Funding Mechanisms to help Achieve their Strategic Goals

Herstall Ulrich

Executive Summary

To get a better understanding of the mechanisms that co-operatives have developed to fund their strategic goals, this report firstly discusses the co-operative model and the five fundamental issues and constraints that they commonly face. One of their main constraints is their ability to raise capital.

In the agricultural sector there are two basic co-operative models, the marketing or output co-operative and the supply or input co-operative. This report primarily focuses on the marketing and output co-operative, especially in the meat industry sector.

Globalization has seen some very significant changes in the value chain, between producer and consumer, with power shift changes giving supermarkets significant advantages.

Supermarkets have been consolidating and are increasingly operating across borders. Consumer preferences for their food requirements are moving towards the so called ‘ready made meal’ or ‘quick food’ range of products.
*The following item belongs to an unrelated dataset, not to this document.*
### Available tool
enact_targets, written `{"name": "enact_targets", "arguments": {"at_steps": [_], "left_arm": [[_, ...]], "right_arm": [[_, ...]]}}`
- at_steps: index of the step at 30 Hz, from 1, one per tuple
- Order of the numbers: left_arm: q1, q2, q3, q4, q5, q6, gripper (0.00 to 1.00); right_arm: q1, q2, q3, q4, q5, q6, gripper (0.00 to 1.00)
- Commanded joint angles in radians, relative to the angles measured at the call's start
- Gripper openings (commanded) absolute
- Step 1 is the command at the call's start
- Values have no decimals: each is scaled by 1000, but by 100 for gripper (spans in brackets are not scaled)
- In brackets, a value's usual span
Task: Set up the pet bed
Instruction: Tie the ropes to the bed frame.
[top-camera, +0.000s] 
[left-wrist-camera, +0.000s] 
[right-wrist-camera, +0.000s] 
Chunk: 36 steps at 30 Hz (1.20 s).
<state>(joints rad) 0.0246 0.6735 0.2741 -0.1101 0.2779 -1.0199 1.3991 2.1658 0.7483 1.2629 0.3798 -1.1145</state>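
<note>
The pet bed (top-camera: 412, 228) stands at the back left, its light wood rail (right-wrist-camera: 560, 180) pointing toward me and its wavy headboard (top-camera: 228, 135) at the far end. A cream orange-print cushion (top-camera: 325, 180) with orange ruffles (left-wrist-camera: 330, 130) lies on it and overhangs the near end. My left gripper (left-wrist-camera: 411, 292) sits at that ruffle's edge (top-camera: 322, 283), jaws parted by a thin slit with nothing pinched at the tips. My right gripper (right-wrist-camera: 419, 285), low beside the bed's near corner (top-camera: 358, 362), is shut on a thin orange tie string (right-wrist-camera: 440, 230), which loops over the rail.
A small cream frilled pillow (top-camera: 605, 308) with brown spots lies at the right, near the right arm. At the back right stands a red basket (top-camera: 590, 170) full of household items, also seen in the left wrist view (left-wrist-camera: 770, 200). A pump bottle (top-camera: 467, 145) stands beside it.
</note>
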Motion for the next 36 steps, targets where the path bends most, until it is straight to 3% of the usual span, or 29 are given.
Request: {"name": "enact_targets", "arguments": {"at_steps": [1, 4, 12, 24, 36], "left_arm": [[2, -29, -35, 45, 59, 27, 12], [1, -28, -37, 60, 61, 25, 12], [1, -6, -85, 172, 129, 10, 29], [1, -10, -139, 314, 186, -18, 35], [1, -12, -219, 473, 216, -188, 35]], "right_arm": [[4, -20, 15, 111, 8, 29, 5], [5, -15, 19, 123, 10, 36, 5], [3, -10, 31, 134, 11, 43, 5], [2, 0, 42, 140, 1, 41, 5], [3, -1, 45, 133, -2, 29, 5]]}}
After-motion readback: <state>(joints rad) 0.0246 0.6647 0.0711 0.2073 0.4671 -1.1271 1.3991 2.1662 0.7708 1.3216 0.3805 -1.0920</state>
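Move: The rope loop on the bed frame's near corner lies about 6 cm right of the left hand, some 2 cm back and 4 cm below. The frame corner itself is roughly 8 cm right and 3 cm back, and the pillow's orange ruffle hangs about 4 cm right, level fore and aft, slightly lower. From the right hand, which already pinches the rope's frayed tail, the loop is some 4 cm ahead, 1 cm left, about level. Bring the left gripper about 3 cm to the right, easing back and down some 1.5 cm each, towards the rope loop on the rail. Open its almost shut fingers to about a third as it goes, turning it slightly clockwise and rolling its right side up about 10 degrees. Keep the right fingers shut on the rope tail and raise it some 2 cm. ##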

Meat marketing companies, which supply supermarkets, and other outlets, with consumer products, have had to adapt to remain competitive. They have and are currently adopting strategies that revolve around:

  1. Economies of scale ( horizontal integration)
  2. Increasing control in the value chain ( vertical integration)
  3. Product Development
  4. Diversification
  5. Specialization

Many of these strategies are capital intensive.

Co-operatives operating in this sector have all adopted one or more of these strategies, but to overcome the co-operative problem of raising capital they have developed a range of solutions.

These solutions often involve some form of structural change and tend to move the co-operative away from the traditional model towards the investor owned firm (lOF) model( which is not a co-operative), with many alternatives in-between.

As the co-operatives progress away from the traditional model towards the IOF, issues arise around the level of control the co-operative members retain and in some cases the conflicting demands for profit distribution.

Finally, this report briefly looks at seven case studies of co-operatives (in their various forms) which give an insight into the mechanisms which have been adopted to fund their strategic goals and how the potential friction between member shareholders and investor shareholders are managed.